You’re walking down Beale Street with your family and before you realize it, you’re mere feet from a homeless person slouching against the wall of a shop. He holds out his hand for some spare change and your eyes immediately dart away from him — like a reflex. A female beggar stands in an intersection holding a sign, “Homeless. Not an addict. Anything will help.” Your car is right beside her. Your knuckles tighten on your steering wheel and you feel the heat building in your face as you awkwardly try to avoid making eye contact, praying the light will turn green.
Many of us have had these experiences. They are disturbing and can even be frightening. When strangers enter our space with their brokenness, it feels unsettling. We’re not prepared for the weight of that moment. But here we are, living in a world that is full of pain. So will we engage or will be retreat?

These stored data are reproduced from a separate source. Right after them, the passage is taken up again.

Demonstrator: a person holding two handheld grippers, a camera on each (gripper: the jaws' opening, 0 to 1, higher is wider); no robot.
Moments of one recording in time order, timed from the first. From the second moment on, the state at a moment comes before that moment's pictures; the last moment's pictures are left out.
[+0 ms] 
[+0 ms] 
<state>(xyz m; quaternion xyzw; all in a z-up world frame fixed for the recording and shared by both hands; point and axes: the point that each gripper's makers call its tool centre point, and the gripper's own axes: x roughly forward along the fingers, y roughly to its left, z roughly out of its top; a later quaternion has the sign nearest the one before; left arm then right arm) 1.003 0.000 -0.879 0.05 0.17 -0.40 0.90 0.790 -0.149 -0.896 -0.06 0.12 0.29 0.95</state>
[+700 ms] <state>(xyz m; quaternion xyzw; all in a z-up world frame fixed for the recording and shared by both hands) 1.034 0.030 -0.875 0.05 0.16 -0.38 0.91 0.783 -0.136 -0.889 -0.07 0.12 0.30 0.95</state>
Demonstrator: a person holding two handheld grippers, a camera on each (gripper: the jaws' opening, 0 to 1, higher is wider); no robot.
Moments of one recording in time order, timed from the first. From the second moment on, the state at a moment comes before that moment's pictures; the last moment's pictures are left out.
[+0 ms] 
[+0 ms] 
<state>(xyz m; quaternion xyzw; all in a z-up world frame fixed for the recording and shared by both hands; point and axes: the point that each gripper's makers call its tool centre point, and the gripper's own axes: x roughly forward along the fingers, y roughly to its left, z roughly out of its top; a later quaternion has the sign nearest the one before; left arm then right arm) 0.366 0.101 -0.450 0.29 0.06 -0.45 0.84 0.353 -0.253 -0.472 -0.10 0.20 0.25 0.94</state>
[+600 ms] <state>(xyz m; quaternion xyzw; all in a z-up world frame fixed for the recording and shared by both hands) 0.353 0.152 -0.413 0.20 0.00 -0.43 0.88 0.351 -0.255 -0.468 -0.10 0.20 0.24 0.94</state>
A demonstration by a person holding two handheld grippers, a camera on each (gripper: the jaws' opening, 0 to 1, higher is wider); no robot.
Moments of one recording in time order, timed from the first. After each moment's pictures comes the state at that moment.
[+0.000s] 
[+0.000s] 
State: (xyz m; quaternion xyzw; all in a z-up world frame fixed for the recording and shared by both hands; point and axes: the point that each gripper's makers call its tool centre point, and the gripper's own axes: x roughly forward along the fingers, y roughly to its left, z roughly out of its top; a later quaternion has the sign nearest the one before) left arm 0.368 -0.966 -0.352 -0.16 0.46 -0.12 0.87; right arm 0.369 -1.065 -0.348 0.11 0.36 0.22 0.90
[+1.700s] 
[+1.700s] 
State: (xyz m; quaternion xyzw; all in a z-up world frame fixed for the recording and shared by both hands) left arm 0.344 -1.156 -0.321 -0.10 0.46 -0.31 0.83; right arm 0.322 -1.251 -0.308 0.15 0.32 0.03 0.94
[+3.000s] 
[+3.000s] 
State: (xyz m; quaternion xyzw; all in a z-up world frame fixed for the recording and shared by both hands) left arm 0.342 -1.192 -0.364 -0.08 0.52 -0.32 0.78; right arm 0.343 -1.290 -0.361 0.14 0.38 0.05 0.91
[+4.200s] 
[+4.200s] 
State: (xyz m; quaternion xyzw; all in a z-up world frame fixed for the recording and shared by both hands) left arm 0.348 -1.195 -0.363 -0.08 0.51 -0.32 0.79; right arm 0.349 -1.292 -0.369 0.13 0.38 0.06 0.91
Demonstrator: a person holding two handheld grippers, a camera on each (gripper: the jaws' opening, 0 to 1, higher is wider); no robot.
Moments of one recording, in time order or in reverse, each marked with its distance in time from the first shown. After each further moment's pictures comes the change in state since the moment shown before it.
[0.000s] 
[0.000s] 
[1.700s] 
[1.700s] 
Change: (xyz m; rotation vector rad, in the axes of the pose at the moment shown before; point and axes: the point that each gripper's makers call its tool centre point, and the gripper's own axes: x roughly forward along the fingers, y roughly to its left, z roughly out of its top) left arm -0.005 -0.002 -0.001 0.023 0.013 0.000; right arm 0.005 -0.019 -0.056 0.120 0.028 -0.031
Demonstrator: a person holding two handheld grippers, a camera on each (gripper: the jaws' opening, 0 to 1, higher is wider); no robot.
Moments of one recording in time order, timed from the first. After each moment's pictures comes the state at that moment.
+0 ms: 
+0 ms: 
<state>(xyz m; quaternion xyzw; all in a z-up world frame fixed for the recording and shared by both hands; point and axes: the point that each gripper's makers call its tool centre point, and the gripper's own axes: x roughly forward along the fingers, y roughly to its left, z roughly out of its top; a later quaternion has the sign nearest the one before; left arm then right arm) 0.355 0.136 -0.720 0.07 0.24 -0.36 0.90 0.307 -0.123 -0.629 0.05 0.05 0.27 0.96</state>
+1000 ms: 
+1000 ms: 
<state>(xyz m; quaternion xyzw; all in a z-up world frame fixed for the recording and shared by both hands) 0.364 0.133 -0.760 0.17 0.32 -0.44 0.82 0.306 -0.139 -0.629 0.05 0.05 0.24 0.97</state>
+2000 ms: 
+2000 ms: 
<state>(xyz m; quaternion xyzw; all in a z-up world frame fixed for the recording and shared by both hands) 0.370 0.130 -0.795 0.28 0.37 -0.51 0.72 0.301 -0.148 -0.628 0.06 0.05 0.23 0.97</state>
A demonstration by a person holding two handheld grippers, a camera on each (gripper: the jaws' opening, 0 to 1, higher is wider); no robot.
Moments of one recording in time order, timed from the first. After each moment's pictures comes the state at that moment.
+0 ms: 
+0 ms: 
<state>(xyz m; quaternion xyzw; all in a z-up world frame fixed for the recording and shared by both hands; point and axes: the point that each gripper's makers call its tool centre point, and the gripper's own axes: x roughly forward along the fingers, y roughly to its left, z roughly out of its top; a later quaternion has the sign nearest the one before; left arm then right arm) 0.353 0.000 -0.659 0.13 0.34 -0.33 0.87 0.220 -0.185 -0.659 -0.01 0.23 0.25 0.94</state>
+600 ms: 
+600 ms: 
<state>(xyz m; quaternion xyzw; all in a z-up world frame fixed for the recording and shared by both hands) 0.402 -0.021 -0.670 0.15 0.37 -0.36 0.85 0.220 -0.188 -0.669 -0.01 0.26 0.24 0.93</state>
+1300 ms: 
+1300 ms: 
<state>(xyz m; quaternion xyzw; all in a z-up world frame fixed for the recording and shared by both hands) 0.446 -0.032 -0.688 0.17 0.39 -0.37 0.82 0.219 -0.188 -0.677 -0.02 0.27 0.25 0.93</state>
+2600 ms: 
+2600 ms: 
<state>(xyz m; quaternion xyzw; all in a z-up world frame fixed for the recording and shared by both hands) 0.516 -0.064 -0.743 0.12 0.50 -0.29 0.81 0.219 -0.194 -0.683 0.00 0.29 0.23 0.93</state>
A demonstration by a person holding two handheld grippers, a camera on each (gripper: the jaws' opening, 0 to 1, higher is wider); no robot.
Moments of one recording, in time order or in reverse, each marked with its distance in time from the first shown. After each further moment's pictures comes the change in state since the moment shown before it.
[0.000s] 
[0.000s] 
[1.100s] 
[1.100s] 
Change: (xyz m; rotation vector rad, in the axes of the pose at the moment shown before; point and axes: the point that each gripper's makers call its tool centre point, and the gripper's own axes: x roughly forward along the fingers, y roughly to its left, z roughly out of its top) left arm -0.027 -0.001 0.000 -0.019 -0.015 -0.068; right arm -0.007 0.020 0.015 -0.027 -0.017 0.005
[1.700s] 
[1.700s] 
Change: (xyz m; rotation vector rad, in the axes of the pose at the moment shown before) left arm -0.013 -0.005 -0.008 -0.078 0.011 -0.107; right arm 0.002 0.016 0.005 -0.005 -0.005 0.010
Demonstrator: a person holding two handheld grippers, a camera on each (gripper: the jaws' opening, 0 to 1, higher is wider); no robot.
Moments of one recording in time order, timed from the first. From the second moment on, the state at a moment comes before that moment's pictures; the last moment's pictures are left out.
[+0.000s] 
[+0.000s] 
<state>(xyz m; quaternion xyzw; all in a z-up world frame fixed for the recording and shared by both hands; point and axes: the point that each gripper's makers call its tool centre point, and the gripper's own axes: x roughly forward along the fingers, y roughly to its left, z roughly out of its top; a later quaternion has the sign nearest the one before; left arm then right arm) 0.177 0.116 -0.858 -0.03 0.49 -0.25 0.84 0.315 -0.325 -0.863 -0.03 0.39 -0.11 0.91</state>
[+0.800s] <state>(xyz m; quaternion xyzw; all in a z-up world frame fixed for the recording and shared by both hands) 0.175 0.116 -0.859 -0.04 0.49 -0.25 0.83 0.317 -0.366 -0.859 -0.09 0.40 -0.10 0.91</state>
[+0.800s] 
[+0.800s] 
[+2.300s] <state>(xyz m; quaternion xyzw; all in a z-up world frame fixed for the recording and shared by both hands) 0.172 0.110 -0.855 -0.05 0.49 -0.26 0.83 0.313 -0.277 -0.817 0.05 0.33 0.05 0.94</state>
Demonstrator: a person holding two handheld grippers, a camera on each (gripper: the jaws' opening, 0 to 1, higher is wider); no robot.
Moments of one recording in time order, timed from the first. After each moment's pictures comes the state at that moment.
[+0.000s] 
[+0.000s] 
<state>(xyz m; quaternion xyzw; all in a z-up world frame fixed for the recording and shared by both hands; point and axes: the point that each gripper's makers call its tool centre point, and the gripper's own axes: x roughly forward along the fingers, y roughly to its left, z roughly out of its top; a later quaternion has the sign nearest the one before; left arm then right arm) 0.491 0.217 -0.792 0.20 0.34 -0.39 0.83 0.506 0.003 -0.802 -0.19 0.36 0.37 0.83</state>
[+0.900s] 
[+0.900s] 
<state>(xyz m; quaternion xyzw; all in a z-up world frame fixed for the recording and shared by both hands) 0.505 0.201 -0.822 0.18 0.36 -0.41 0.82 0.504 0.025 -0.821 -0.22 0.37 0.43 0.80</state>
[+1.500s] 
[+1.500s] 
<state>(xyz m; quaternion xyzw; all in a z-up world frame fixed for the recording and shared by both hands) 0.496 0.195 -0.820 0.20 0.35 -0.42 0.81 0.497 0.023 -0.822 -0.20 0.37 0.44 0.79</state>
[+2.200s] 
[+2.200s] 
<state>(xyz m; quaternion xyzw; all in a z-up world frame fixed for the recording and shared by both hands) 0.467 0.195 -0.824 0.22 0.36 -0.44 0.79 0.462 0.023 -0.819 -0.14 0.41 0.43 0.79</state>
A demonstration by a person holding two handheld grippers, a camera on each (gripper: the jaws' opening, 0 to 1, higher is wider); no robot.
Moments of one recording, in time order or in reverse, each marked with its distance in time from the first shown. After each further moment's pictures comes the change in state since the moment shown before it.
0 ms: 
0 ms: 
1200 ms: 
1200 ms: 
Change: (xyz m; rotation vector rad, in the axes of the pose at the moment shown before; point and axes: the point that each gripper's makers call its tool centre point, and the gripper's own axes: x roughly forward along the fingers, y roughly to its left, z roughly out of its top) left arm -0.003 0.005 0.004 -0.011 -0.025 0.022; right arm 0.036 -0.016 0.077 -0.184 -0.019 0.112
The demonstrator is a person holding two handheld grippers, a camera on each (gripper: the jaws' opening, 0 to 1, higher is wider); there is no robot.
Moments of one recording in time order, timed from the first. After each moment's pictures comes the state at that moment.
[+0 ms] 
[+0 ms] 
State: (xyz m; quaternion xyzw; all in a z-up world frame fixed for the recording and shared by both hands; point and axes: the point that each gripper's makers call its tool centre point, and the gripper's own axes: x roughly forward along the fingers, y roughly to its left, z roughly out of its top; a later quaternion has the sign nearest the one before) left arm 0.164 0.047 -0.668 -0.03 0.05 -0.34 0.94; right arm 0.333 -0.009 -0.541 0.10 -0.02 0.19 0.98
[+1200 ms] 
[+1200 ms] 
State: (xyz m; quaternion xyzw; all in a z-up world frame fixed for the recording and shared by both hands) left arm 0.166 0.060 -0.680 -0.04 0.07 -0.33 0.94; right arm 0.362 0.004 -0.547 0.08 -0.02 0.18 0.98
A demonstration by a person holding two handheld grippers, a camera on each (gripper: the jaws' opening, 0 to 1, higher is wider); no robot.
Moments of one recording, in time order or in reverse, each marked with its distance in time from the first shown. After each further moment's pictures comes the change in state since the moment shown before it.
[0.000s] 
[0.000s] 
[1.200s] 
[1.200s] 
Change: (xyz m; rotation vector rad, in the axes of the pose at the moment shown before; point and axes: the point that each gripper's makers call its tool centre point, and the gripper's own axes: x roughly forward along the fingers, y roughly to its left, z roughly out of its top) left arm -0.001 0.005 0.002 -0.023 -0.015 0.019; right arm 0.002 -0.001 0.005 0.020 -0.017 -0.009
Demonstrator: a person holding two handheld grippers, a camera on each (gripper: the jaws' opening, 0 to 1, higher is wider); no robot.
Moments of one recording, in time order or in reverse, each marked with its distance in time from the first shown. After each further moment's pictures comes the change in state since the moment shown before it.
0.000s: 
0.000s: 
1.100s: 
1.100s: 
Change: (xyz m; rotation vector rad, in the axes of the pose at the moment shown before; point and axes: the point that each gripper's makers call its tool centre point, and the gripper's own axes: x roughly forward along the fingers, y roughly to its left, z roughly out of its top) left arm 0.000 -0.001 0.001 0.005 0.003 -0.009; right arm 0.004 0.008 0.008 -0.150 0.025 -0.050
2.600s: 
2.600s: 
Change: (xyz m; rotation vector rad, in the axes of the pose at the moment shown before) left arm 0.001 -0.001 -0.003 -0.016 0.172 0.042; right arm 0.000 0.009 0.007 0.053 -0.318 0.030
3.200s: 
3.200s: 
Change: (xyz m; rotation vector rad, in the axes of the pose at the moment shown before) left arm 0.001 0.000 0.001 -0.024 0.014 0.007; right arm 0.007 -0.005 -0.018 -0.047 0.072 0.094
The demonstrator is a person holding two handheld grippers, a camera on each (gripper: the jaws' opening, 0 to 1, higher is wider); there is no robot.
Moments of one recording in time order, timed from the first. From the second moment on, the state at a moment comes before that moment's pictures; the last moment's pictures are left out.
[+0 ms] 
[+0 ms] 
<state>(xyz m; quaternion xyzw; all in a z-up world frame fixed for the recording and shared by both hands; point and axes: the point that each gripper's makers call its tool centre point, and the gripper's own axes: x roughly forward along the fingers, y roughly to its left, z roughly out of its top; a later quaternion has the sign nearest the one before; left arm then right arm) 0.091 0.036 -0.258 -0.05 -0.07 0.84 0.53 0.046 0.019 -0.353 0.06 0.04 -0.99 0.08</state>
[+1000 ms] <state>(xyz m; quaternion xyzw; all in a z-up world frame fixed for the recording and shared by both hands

The Poet of Lamentations leads us to this same uncomfortable place. He calls us to look upon the desolation of Lady Zion, Jerusalem. He draws our attention to her brokenness and her pain. Babylon has brutalized her. The few remaining inhabitants who escaped the exile and the sword weep over her. No, she is not innocent in this story (who is?). But she is still loved by God nonetheless. And the Poet calls us to lament over her, too, over our world — the same way Jesus lamented over her hundreds of years later: “And when he drew near and saw the city, he wept over it” (Luke 19:41).